Arla Foods Ltd.
- Trade name: Arla UK
- Type: Subsidiary
- Founded: 2003; 23 years ago
- Headquarters: Leeds, United Kingdom
- Area served: United Kingdom
- Products: Dairy products – Lurpak, Cravendale, Lactofree
- Revenue: £2,620 million (2018)
- Number of employees: 3,460
- Parent: Arla Foods
- Website: www.arlafoods.co.uk

= Arla Foods UK =

British dairy products subsidiary

Arla Foods Ltd. is a major dairy products company in the United Kingdom, based in Leeds, and a subsidiary of Arla Foods, which is owned by its farmer owners.

==History==
The company was created by the merger in 1980 of the British dairy group Express Dairies and the British subsidiary of Arla Foods, a Swedish-Danish dairy production co operative, jointly owned by Swedish and Danish farmers. The parent company, Arla Foods Amba, initially held a 51% stake, but acquired the rest of the company's shares in April 2007.

In Britain, Arla supplies milk to retailers, such as Asda's own brand farmer's milk, and owns many household brands including Lurpak, Anchor Butter, Cravendale, Lactofree and Castello.

According to the BBC, in August 2015, farmers were paid less per pint of milk by Arla than by supermarkets that buy directly.

In August 2021, people acting on behalf of Animal Rebellion blockaded Arla's dairy facility in Aylesbury, citing the large climate and ecological burden of dairy production compared to plant-based alternatives. The same site was again blockaded in September 2022.

In November 2024, Arla, and Müller became subject to a boycott by some consumers, after Arla Foods announced that they would add the product Bovaer (3-Nitrooxypropanol, main ingredient (is manufactured by DSM-Fermenich) to the cattle feed of some of their cows as a trial to reduce methane emissions. The boycott, according to Arla, and The Grocer, is down to misinformation over the safety of Bovaer and its claimed links to Bill Gates, which has been misattributed to different company in the same industry which Bill Gates has invested into (Gates' invested in the competing product 'Rumin8'). In response to the announcement, the Soil Association said that 3-Nitrooxypropanol would not be classed as an organic ingredient.

==Products==
Arla is the largest supplier of fresh milk and cream in the United Kingdom, producing over 2.2 billion litres of milk per year. It produces two premium milk brands: Cravendale filtered milk, which undergoes a filtration process to remove bacteria before pasteurization; and Lactofree milk, from which lactose is removed, making it suitable for most lactose intolerant people. Lactofree was launched in January 2006, and is available in the United Kingdom. Arla began licensing its lactose removing patent to other producers, in September 2010. Up to September 2010, Lactofree had seen growth by 37% year on year. As of July 2021, Lactofree is worth 70.8% of the UK's lactose free milk market. Following the success of Lactofree milk, Arla introduced a range of lactose-free products, including cheese and yoghurt.

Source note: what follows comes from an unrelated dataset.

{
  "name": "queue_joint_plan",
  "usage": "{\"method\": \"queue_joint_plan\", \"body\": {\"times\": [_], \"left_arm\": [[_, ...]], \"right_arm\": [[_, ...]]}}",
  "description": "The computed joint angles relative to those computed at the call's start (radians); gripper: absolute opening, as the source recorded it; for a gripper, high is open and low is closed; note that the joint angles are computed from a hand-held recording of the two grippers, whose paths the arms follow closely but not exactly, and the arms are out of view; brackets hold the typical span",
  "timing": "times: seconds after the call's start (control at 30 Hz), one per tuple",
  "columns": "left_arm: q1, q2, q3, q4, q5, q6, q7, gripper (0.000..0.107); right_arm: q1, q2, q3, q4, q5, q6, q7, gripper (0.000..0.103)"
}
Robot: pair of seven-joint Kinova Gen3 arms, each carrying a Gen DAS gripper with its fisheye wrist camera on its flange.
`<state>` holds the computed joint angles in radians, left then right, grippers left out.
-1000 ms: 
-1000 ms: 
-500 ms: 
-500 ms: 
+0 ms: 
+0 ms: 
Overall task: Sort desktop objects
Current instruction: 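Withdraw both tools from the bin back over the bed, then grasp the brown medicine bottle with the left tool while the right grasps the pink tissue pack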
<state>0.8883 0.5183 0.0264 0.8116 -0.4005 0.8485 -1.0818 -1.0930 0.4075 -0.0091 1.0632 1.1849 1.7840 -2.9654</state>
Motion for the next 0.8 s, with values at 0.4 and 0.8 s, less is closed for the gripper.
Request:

As well as fresh milk, Arla produces butter under its popular brands Anchor and Lurpak. In 2017, Arla made the decision to switch to British dairy from imported New Zealand dairy for its Anchor brand. Lurpak continues to utilise imported dairy from Denmark, where the bulk of Arla's farms are located. Other products include fromage frais, yoghurts (Skyr yogurt) and the blue cheeses Rosenborg and Danish Blue. The firm also produces fruit juice.

==Locations==
The company has processing plants in England at Palmers Green (London), Stourton (Leeds), Settle (North Yorkshire) and Malpas (Cheshire), and in Scotland at Lockerbie. In January 2009, Arla ceased production at its dairy in Manchester. The company also operates the world's largest milk processing plant in Aylesbury, which was opened on 24 May 2014.

Arla Foods obtained the Westbury Dairies plant in January 2016, in Westbury, Wiltshire, which has become a site for the production of Anchor butter.

Arla Foods briefly operated the Milk Link dairy in Crediton, Devon following the merger with Milk Link in 2012. However was sold in a management buyout in April 2013 with the Crediton operations being renamed as Crediton Dairy Limited.